EXERCISE INSTRUCTIONS: The answer must be the full listing, word for word, with no pictures in it.

AVAILABLE DATA:
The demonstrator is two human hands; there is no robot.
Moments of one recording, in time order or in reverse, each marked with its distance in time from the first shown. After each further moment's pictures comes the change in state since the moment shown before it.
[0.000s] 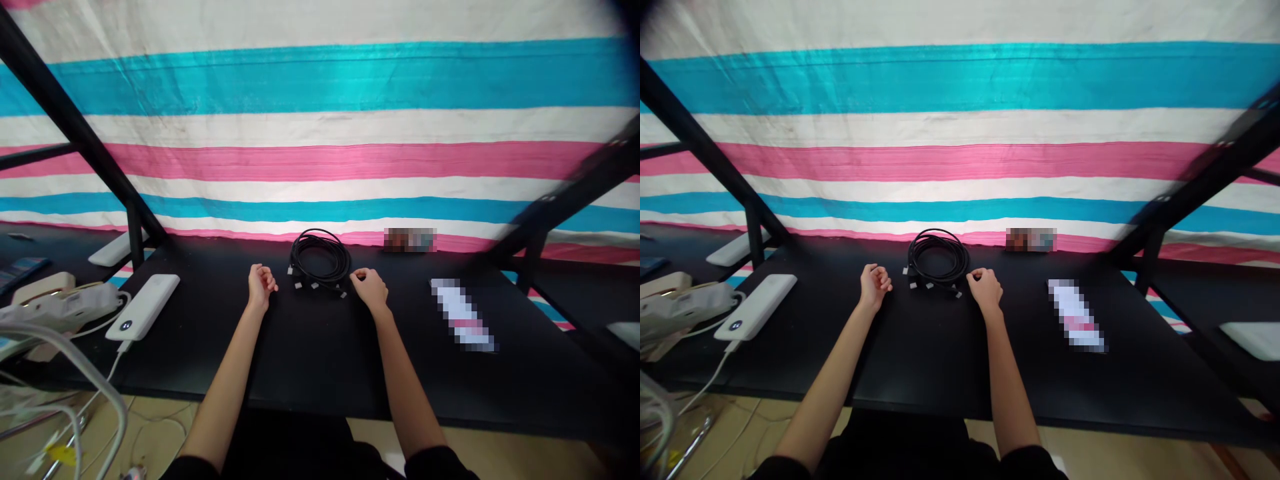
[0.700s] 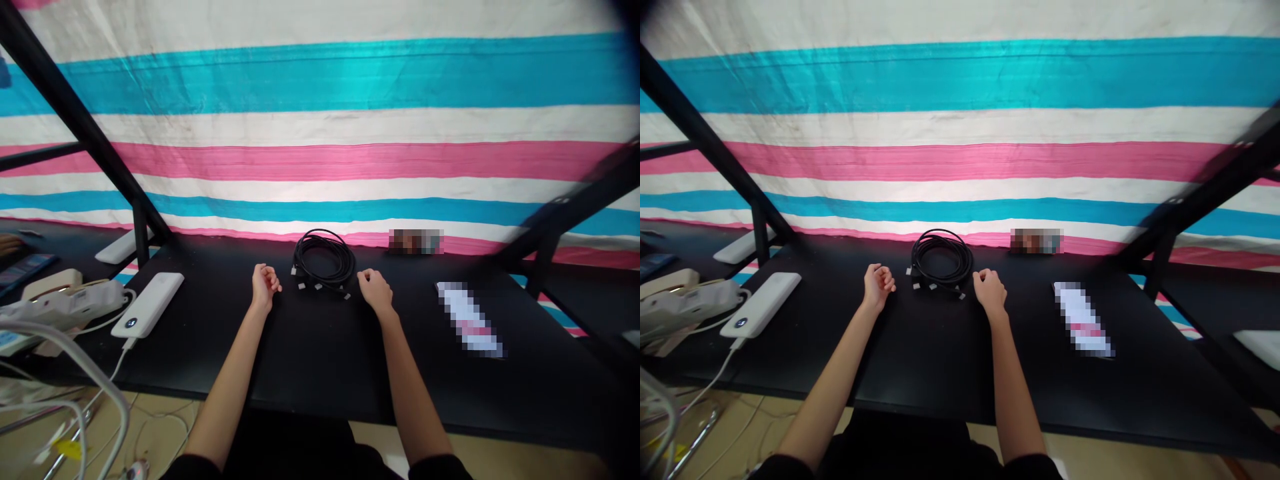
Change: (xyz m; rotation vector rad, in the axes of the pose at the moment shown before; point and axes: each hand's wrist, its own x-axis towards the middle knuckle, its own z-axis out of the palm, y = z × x) left_hand -0.001 0.000 0.001 0.020 -0.022 -0.007; right_hand 0.002 -0.002 -0.005 -0.046 -0.087 0.019
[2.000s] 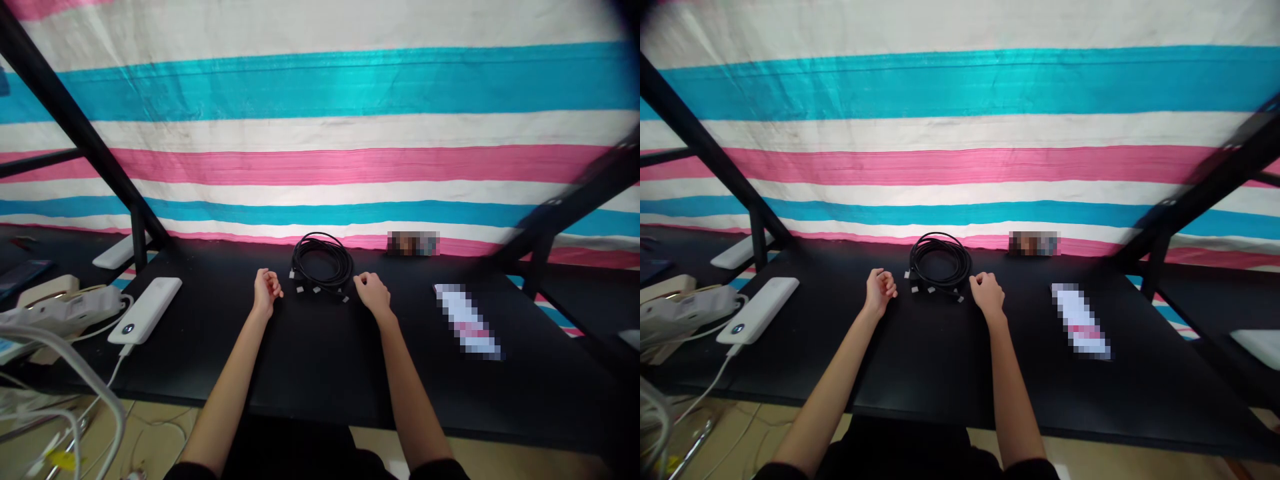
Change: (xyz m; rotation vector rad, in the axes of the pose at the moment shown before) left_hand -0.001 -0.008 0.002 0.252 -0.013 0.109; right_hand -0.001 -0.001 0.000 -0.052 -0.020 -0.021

RESULT OF THIS EXERCISE:
The demonstrator is two human hands; there is no robot.
Moments of one recording, in time order or in reverse, each marked with its distance in time from the first shown. After each further moment's pictures comes the change in state since the moment shown before it.
[0.000s] 
[0.700s] 
Change: (xyz m; rotation vector rad, in the axes of the pose at the moment shown before; point and axes: each hand's wrist, its own x-axis towards the middle knuckle, its own z-axis out of the palm, y = z × x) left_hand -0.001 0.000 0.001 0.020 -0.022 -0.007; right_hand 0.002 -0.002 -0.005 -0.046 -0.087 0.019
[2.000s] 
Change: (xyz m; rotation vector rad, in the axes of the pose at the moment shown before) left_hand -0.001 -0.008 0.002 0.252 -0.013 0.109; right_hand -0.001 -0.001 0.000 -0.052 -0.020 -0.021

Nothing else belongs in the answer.